Wednesday, July 13, 2005

(2) Skin Gas

The gas log mentions 'skin gas(tap).' I don't know the 'name' of the gas, of course, so I call it 'skin gas.' Skin gas is the least objectionable gas because it causes no airway irritation that I can detect. It is more of a nuisance gas. They use skin gas against me mostly at night, but they occasionally use it the BR and (more frequently) in the LR. Because SG produces no auditory 'confirmation' they will periodically inject an airway irritant into the 'SG stream' in order (I suppose) to verify that I am actually inhaling the gas and that they are not wasting it.

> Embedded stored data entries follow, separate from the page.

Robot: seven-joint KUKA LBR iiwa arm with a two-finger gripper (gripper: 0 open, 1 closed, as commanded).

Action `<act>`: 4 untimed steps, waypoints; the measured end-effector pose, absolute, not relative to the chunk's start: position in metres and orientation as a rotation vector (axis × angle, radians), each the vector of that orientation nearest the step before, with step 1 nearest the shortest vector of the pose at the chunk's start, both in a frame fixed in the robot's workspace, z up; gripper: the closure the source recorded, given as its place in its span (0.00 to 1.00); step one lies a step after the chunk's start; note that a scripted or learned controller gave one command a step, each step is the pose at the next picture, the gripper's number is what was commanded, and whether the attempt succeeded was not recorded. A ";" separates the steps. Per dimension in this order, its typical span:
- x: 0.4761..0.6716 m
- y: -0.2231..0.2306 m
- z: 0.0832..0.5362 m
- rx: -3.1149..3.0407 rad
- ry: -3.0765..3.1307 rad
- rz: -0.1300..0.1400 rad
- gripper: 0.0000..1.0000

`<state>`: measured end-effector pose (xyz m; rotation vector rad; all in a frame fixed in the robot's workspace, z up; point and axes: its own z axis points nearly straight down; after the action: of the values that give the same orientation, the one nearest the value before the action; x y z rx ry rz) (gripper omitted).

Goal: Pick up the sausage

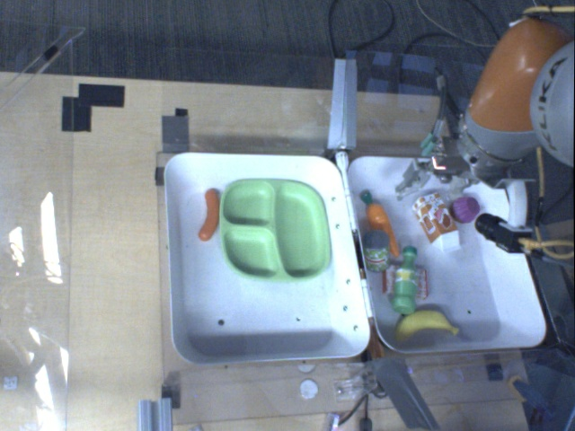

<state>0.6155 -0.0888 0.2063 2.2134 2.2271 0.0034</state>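
The sausage (209, 215) lies untouched in the left bin (193, 326), lengthwise along that bin's left wall and just beside the left edge of the green divided plate (274, 227), which fills the bin's middle and upper part. Nothing rests on the sausage, so the pick looks not yet begun; reaching, closing and lifting all remain. The narrow gap between the plate's rim and the bin wall is the likely nuisance, since fingers coming down there could knock either one. Across the metal divider, the right bin (521, 326) holds the clutter: a carrot (379, 219) near its upper left corner, a small can (376, 259) below it, a green bottle (406, 281) toward the middle, a banana (425, 324) by the near edge, and a snack packet (432, 215) and purple piece (464, 208) toward the upper right. The gripper (429, 171) hangs over the right bin's far edge, above the packet, well apart from the sausage; its fingers appear spread and carry nothing. To reach the sausage the arm must cross the divider and the plate.
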 end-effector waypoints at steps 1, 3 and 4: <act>0.651 -0.111 0.118 2.241 2.148 0.042 0.00; 0.663 -0.127 0.088 1.711 2.624 0.008 1.00; 0.663 -0.145 0.110 2.126 2.305 0.006 1.00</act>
<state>0.6633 -0.1450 0.1097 2.1257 2.3046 0.0064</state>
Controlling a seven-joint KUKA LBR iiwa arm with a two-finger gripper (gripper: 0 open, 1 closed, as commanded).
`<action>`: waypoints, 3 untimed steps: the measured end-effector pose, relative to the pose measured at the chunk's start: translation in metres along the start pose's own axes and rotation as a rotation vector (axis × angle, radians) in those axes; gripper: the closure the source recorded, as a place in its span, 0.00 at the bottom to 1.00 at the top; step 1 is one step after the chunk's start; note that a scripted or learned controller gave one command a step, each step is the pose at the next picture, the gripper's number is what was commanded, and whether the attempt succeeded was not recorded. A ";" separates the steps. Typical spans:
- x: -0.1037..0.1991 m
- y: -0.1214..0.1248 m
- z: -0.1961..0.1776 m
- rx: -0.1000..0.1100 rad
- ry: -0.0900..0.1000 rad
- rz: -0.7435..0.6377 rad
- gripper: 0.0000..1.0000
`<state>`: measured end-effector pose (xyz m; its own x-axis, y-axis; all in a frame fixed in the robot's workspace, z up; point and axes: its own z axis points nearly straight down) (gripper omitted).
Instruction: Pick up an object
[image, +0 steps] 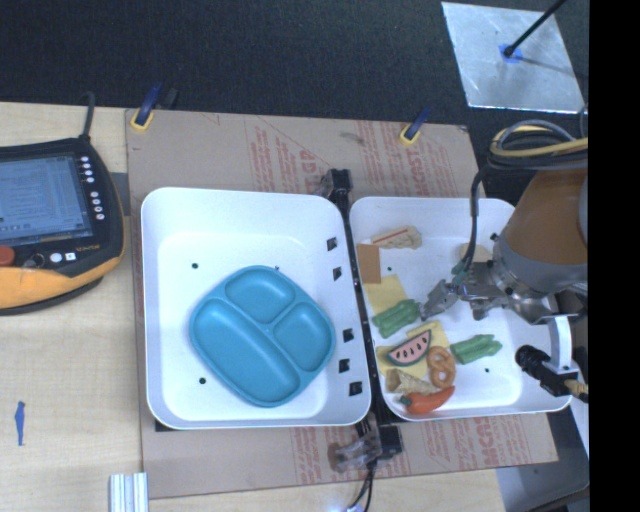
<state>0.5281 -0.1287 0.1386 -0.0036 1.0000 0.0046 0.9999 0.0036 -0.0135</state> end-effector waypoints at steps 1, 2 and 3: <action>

Skin gas seems to 'amplify' some skin sensors. At low levels there is only an increase in 'itch volume' (for lack of a better analogy): any minor itch 'not worth bothering about' rapidly becomes 'an itch worth scratching.' At higher levels of skin gas there is a strange slightly prickly feeling in the skin, somewhat as if the 'volume' has been 'turned up' so high that 'static' in being 'heard.' I think I mentioned skin gas in my other blog and mistakenly labeled it as a 'CNS antagonist.' Skin gas produces no CNS symptoms that I can detect, but the PNS effects of skin gas are unmistakable.